_Data for review_:
—————

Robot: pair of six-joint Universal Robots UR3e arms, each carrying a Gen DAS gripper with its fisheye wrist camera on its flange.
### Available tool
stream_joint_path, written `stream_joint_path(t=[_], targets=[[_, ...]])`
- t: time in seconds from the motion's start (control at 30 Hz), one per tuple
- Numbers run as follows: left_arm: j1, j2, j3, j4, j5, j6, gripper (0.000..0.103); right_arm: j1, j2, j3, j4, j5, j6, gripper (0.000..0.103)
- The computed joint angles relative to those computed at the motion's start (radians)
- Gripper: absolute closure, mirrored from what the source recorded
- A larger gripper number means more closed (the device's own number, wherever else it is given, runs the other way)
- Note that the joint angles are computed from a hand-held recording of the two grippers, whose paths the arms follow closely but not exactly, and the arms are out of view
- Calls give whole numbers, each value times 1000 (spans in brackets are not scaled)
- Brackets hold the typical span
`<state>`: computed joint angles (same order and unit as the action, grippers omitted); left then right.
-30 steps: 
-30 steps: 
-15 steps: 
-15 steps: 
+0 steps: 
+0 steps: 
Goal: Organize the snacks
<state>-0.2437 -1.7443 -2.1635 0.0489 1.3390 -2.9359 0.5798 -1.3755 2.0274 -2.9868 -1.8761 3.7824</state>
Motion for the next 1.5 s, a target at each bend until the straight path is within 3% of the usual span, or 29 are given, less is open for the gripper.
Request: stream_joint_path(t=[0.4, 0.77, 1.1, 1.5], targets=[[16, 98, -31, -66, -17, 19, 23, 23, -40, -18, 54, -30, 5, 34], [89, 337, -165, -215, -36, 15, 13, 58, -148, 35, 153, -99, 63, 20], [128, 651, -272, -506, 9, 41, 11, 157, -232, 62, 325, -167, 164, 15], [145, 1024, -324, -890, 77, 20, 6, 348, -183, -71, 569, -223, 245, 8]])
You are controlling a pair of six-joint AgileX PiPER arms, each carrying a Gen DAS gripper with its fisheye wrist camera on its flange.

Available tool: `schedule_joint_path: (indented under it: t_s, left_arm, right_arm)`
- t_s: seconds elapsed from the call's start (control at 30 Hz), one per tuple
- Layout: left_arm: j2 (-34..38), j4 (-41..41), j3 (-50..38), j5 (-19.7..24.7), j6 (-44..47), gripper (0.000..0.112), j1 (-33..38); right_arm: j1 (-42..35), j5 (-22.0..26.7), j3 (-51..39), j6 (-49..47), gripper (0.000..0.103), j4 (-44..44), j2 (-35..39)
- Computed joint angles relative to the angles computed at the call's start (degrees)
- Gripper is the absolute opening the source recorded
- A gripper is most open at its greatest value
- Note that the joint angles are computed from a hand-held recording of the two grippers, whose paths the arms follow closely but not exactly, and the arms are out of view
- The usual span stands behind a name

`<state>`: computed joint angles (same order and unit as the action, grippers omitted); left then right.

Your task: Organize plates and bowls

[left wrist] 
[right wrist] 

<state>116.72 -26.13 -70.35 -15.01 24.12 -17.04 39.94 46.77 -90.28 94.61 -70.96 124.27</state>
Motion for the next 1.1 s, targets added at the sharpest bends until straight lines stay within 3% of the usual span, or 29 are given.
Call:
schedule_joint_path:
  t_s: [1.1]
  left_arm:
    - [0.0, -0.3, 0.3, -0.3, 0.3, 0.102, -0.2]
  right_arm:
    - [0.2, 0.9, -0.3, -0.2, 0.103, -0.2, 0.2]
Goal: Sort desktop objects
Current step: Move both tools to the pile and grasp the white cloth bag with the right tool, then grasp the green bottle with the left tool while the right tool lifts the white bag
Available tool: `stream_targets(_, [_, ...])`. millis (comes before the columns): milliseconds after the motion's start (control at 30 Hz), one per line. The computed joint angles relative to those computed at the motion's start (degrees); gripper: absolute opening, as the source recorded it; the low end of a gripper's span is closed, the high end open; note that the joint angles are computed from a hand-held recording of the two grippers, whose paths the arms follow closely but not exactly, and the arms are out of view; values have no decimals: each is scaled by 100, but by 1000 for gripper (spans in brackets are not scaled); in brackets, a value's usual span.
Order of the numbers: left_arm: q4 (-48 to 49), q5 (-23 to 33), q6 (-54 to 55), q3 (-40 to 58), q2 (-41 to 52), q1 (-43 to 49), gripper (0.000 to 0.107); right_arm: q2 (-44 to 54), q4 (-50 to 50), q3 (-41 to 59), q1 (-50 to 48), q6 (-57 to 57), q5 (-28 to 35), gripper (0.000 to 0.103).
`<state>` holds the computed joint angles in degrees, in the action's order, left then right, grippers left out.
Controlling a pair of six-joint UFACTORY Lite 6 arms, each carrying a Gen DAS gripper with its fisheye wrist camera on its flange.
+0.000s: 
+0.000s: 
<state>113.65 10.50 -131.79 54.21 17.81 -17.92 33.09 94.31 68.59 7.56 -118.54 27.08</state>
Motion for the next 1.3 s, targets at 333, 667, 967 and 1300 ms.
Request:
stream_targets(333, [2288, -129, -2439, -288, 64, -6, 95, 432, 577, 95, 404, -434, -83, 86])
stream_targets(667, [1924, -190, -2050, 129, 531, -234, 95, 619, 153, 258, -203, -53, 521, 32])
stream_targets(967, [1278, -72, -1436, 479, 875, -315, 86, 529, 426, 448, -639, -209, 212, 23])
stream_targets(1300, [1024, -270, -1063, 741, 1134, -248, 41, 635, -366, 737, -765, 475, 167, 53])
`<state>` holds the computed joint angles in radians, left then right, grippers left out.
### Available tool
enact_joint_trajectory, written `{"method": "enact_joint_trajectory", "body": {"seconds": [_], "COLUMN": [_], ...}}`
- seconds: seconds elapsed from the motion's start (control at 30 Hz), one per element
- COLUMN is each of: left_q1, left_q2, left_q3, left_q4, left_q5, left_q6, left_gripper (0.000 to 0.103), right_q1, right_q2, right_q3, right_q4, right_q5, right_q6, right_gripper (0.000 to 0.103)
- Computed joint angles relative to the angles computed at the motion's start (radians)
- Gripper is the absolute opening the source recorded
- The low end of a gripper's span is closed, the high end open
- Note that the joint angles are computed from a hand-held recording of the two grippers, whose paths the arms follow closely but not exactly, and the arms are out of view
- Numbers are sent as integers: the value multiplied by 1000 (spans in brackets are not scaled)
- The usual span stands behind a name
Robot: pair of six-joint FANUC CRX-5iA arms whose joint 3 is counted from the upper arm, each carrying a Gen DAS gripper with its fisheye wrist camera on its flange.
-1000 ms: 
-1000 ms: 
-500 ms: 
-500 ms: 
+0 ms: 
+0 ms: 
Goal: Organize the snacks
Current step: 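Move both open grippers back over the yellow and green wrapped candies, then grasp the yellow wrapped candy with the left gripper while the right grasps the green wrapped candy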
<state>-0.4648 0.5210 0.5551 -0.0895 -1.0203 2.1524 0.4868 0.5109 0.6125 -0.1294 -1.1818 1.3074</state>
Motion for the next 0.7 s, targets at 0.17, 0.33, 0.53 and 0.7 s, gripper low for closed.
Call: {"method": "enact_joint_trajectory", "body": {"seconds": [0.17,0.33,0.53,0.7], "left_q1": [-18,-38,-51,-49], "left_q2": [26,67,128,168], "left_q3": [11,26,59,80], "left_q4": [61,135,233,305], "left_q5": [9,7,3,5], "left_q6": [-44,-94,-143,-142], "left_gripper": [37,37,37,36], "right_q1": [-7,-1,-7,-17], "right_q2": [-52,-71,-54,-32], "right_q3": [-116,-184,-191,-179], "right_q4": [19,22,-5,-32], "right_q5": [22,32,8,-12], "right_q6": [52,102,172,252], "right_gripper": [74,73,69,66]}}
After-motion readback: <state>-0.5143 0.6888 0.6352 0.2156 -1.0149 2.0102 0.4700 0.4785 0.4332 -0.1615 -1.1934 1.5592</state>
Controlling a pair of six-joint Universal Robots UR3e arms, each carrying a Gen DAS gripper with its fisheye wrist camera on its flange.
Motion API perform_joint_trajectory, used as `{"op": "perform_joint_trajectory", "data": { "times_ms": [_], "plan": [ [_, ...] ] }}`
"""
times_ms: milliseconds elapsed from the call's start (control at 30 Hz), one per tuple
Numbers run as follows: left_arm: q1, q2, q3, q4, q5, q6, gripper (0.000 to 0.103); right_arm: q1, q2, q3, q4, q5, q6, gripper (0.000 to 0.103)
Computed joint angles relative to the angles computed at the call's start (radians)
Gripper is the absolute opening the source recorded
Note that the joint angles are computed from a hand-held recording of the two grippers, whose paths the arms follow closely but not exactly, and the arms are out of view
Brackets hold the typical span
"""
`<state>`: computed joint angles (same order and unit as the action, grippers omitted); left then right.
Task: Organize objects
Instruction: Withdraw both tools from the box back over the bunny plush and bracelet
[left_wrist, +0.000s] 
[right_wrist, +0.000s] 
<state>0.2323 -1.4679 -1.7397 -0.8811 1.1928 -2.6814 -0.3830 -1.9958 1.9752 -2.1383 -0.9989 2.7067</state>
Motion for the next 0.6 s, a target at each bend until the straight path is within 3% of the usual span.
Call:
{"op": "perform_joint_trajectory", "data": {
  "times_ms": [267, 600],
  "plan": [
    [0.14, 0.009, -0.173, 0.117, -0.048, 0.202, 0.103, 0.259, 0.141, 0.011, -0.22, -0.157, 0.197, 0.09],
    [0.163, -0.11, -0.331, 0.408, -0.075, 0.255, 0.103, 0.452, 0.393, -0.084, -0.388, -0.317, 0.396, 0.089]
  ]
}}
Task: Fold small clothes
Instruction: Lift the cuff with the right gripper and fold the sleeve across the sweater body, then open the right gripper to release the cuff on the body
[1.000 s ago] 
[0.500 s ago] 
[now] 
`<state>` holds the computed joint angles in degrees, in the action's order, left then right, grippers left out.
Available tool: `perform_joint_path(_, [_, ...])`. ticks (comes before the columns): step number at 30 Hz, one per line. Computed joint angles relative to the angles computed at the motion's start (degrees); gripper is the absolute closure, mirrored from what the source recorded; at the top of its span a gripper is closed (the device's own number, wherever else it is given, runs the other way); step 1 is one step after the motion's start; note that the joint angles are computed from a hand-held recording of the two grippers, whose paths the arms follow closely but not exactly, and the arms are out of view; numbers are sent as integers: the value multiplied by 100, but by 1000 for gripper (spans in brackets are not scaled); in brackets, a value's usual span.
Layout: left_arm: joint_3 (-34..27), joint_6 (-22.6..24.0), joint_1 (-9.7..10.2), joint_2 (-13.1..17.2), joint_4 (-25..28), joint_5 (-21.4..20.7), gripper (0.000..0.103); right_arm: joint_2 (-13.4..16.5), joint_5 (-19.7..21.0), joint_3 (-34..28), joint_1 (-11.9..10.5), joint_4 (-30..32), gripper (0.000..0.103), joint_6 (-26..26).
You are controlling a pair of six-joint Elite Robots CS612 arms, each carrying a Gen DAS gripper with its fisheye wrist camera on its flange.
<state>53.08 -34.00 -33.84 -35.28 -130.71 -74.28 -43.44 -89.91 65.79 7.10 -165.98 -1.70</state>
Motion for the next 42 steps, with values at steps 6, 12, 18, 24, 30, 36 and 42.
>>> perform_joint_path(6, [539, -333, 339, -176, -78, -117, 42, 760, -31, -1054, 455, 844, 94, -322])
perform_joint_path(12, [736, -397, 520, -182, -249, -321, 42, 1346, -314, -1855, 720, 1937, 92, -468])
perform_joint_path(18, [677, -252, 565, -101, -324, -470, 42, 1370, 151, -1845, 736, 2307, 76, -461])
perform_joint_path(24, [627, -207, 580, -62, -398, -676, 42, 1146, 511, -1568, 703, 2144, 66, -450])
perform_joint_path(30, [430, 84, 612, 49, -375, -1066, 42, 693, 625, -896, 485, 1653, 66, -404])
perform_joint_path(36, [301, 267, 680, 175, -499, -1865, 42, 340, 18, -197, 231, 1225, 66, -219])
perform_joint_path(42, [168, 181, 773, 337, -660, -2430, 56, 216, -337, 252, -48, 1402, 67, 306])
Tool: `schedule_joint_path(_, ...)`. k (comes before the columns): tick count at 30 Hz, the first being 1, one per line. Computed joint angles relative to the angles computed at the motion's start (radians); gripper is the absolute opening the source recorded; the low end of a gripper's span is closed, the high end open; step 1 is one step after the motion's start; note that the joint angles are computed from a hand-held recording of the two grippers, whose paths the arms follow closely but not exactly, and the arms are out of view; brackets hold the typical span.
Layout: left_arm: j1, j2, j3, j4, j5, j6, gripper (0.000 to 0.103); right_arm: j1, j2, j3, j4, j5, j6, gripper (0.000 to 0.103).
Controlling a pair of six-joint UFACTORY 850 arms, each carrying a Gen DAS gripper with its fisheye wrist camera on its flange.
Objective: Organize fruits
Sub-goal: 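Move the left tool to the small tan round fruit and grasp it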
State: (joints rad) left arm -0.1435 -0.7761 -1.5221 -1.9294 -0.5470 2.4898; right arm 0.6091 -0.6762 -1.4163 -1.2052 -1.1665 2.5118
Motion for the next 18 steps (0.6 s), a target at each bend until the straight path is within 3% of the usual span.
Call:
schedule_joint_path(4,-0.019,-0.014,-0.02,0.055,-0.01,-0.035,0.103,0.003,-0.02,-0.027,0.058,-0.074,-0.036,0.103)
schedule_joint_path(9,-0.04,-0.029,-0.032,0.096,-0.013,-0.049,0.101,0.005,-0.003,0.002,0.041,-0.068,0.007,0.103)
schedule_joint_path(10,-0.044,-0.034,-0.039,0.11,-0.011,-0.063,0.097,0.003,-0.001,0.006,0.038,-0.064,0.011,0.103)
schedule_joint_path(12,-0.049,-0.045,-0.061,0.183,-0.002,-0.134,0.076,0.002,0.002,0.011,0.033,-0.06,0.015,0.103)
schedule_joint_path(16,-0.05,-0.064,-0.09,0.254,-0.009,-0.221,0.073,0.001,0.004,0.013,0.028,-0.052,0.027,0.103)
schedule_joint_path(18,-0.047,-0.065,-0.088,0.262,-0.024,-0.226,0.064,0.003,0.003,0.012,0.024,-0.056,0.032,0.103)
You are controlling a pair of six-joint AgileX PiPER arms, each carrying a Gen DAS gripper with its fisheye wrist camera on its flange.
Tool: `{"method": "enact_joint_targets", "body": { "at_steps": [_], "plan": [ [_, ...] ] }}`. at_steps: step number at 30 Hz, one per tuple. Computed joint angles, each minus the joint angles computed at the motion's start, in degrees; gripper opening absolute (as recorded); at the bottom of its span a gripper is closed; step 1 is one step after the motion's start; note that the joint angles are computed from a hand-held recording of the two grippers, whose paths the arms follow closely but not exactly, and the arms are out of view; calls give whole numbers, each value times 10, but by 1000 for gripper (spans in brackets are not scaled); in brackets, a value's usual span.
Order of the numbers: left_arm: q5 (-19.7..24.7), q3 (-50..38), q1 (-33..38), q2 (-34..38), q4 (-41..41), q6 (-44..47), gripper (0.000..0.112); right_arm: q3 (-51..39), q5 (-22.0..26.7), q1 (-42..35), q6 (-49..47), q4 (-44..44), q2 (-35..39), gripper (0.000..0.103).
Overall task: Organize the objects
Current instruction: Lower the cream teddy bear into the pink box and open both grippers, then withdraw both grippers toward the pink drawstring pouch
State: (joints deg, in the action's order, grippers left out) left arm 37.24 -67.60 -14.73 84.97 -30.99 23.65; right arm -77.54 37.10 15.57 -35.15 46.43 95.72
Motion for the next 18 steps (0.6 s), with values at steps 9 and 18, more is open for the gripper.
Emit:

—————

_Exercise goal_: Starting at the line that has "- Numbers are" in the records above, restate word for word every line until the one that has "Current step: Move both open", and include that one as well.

_Result_:
- Numbers are sent as integers: the value multiplied by 1000 (spans in brackets are not scaled)
- The usual span stands behind a name
Robot: pair of six-joint FANUC CRX-5iA arms whose joint 3 is counted from the upper arm, each carrying a Gen DAS gripper with its fisheye wrist camera on its flange.
-1000 ms: 
-1000 ms: 
-500 ms: 
-500 ms: 
+0 ms: 
+0 ms: 
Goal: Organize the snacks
Current step: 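Move both open grippers back over the yellow and green wrapped candies, then grasp the yellow wrapped candy with the left gripper while the right grasps the green wrapped candy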

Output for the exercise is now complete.